Thursday, November 5, 2009

Indulging the Soul

That's another new thought that I came across yesterday in a book by Fenelon from 1687: "...Romans taught their children, not only to despise their body and make a generous and noble sacrifice of it, but also to indulge and gratify their soul with the delight that is found in virtue and honor." Intriguing isn't it? The thought of turning our efforts to indulge the soul rather than the body? How much of our time and energy is not spent in either indulging the body or conniving some way to rationalize doing so? I think of my issues with food: I want to indulge my taste buds and mind by eating something that I perceive to be tasty whether or not my body actually needs it for fuel. Aren't most of our sins actually some form of indulging the body and gratifying it's desires? "What causes fights and quarrels among you? Is it not your desires that rage within you?" (James something...) A lot of those "gray areas" like alcohol: something not bad in and of itself but it becomes sinful when we overindulge. The Bible has all sorts of verses about our flesh and how it's desires war against our spirit's desire to be Holy (when Christ is present). "Having lost all sensitivity, they have given themselves over to sensuality, so as to indulge in every kind of impurity with a continual lust for more." (Ephesians)
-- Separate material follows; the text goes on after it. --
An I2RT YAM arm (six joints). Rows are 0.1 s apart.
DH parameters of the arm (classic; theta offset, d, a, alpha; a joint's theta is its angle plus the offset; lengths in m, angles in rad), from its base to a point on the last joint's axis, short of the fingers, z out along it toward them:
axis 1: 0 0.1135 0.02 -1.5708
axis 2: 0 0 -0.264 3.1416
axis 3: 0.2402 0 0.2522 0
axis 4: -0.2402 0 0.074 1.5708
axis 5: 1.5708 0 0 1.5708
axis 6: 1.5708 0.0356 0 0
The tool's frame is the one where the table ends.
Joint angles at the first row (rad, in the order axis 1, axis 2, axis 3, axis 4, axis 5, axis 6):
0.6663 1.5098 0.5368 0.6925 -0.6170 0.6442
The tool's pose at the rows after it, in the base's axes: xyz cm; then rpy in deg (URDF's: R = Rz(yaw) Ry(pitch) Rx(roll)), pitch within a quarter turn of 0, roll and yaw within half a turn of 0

I think back over my "training" as a child and the first thing that comes to mind (concerning food again) was that when we wanted to celebrate, we ate lots and lots of food, therefore happy=overindulgence. I'm not trying to say that this is universal, just what was modeled for me. Was I taught anything about indulging and gratifying the soul? Certainly not in so many words. What is "indulging" for my soul? Time with God certainly leaves my soul feeling satisfied. Or a good conversation with a friend. Or maybe taking in some quality music. I think, for me at least, something in us sends us the message that the chance to overindulge is a reward. I search for ways to justify over indulging in everything from food to relaxing to (before I was married) physical affection. Is it sinful nature or culture? That would determine how to undermine it I would think. Perhaps it's both: a sin issue that I need to attack in myself so that I can better address it and train for it in my son. And how do I train myself to focus on indulging the soul instead? These are my deep thoughts for the day. I think I know the answers, but just haven't pondered it long enough. Anyone want to weigh in?